**What you need to do**
I need each line of the entries below that includes the string "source".

**Material supplied**
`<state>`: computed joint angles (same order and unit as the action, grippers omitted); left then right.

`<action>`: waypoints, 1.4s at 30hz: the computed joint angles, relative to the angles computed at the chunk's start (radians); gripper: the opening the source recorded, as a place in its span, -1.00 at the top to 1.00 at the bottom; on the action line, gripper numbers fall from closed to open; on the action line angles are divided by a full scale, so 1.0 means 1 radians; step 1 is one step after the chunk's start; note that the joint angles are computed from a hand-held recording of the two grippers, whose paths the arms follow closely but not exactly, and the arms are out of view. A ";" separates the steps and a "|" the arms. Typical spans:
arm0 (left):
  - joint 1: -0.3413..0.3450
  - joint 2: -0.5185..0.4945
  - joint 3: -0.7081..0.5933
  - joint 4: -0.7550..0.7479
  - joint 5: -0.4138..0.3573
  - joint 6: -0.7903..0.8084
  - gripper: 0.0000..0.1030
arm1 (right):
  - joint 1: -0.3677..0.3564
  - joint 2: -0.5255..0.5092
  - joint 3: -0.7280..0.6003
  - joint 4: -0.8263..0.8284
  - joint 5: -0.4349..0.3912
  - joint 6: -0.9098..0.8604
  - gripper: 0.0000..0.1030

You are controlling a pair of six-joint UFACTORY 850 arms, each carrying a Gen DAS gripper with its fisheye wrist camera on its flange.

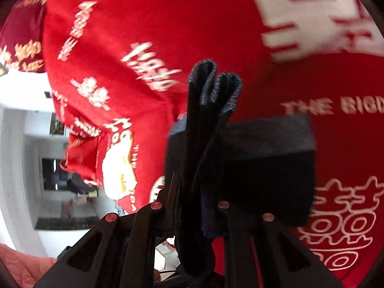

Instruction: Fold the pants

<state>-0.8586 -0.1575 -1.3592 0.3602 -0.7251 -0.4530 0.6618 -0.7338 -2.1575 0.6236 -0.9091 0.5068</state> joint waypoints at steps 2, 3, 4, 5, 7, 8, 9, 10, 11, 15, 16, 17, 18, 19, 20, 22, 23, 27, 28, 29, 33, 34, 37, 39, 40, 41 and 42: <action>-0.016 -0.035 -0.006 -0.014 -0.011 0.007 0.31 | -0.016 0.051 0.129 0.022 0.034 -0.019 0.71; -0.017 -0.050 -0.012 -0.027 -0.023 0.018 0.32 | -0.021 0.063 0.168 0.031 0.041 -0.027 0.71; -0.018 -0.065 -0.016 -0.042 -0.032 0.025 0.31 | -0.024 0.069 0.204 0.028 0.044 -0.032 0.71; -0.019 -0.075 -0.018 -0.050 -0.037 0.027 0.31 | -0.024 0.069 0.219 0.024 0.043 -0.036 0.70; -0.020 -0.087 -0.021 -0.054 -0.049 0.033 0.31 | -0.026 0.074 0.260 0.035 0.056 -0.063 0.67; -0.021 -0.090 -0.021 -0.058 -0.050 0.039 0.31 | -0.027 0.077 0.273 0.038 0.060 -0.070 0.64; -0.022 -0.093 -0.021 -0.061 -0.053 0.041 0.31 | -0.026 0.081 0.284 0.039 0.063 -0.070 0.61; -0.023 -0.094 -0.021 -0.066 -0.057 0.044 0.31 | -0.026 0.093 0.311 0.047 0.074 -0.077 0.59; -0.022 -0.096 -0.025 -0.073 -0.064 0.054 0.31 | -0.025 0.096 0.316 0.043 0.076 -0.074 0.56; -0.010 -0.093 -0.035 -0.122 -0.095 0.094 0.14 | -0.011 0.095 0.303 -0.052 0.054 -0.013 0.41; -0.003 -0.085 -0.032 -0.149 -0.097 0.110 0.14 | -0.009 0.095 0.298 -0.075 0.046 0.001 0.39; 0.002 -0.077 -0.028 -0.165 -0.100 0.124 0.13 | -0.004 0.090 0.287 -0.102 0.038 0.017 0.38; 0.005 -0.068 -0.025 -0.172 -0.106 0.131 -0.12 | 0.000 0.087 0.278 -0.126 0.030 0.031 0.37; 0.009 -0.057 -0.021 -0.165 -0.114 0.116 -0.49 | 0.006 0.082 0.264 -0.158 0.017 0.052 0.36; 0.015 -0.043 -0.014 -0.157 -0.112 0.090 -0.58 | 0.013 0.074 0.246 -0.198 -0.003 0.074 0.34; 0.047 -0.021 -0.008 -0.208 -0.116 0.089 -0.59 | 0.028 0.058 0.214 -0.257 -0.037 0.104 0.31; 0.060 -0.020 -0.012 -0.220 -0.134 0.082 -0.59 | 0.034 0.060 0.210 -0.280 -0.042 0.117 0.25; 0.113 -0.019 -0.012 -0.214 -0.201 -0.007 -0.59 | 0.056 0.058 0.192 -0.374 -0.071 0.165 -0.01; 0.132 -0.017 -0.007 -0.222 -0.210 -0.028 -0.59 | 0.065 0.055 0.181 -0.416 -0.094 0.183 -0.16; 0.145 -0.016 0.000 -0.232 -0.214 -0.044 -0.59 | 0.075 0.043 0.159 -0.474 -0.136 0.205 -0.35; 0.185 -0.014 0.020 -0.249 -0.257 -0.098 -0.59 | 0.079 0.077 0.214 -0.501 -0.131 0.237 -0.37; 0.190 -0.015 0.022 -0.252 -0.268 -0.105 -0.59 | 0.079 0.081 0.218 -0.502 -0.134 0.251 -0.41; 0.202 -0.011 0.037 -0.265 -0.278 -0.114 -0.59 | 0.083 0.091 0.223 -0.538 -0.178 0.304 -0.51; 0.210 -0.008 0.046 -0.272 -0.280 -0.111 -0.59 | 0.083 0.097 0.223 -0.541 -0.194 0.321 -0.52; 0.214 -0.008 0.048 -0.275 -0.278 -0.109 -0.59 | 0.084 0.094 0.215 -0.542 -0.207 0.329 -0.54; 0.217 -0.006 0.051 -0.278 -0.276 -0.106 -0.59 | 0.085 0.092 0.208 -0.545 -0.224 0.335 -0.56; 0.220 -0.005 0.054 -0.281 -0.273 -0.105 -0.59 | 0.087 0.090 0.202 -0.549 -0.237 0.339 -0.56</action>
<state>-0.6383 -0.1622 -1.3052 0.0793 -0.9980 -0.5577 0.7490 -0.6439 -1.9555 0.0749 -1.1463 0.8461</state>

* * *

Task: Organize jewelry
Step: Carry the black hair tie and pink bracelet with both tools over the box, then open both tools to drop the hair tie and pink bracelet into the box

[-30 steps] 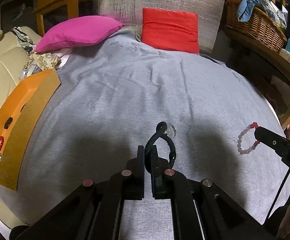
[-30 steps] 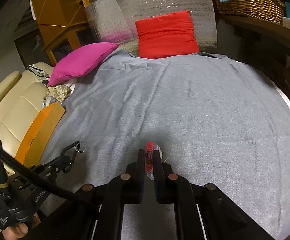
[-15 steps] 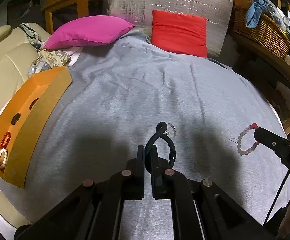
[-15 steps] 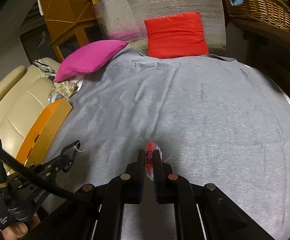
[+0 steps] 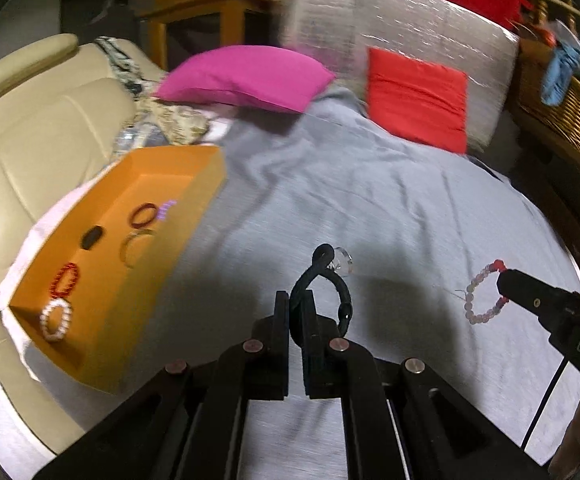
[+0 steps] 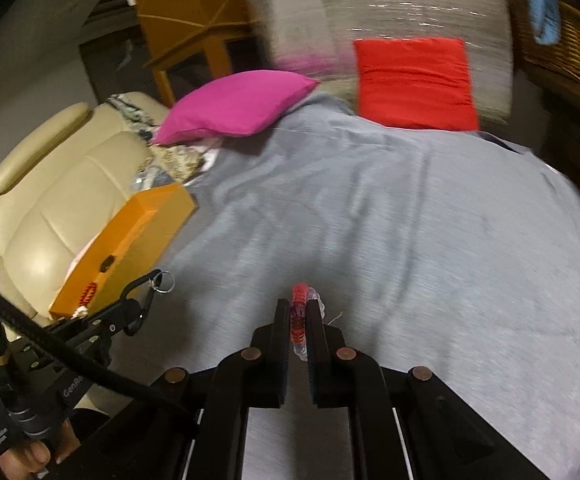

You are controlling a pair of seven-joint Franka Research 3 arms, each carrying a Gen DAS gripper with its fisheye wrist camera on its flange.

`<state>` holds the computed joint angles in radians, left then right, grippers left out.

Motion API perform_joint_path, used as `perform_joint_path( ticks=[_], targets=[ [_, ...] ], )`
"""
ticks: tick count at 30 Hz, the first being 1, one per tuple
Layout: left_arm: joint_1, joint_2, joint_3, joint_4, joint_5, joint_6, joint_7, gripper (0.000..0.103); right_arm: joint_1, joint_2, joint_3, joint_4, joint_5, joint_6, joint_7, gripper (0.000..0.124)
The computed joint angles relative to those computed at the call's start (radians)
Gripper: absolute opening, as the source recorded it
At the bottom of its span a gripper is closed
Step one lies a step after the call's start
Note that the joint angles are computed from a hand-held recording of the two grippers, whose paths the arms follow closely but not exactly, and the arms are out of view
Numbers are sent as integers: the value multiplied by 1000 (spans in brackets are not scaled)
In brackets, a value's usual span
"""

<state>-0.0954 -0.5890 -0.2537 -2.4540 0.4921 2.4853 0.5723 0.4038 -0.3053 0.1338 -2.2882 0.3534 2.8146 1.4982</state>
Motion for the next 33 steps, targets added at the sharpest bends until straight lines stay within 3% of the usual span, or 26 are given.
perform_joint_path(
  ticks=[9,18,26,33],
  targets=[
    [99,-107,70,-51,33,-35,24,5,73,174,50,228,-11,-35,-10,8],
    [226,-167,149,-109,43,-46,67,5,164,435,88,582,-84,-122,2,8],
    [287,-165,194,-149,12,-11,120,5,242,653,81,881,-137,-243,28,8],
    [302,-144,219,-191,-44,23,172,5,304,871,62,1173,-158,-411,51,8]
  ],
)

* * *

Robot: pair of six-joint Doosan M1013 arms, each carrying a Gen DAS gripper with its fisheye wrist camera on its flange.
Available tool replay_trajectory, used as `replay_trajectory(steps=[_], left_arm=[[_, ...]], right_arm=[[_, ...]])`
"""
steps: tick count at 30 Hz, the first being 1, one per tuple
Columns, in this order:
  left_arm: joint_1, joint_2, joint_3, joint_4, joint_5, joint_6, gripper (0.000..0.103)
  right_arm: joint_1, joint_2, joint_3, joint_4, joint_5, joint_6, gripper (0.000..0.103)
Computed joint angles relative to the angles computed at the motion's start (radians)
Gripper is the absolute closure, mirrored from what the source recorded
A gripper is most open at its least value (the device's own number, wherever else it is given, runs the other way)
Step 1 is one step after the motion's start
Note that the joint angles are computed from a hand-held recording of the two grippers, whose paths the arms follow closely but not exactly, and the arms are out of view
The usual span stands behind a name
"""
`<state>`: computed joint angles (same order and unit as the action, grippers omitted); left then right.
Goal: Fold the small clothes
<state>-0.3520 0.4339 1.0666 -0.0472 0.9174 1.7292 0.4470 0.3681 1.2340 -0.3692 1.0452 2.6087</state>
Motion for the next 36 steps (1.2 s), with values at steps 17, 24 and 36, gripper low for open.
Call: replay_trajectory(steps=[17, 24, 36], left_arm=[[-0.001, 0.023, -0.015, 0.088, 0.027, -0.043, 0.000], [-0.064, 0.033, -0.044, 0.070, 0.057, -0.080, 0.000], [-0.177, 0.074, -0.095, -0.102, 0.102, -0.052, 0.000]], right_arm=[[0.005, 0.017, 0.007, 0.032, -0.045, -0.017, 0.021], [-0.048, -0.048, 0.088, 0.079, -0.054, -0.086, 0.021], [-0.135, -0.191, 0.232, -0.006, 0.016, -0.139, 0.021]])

**Result for this exercise**
`<action>`: waypoints, 1.4s at 30hz: the computed joint angles, relative to the angles computed at the chunk's start (radians); gripper: the opening the source recorded, as a place in its span, -1.00 at the top to 1.00 at the bottom; on the action line, gripper numbers fall from closed to open; on the action line angles are divided by a full scale, so 1.0 means 1 radians; step 1 is one step after the chunk's start; note that the joint angles are computed from a hand-held recording of the two grippers, whose paths the arms follow closely but not exactly, and the arms are out of view. A ";" separates the steps and a "|" the arms. Typical spans:
Gripper: absolute opening, as the source recorded it
Gripper is the absolute closure, mirrored from what the source recorded

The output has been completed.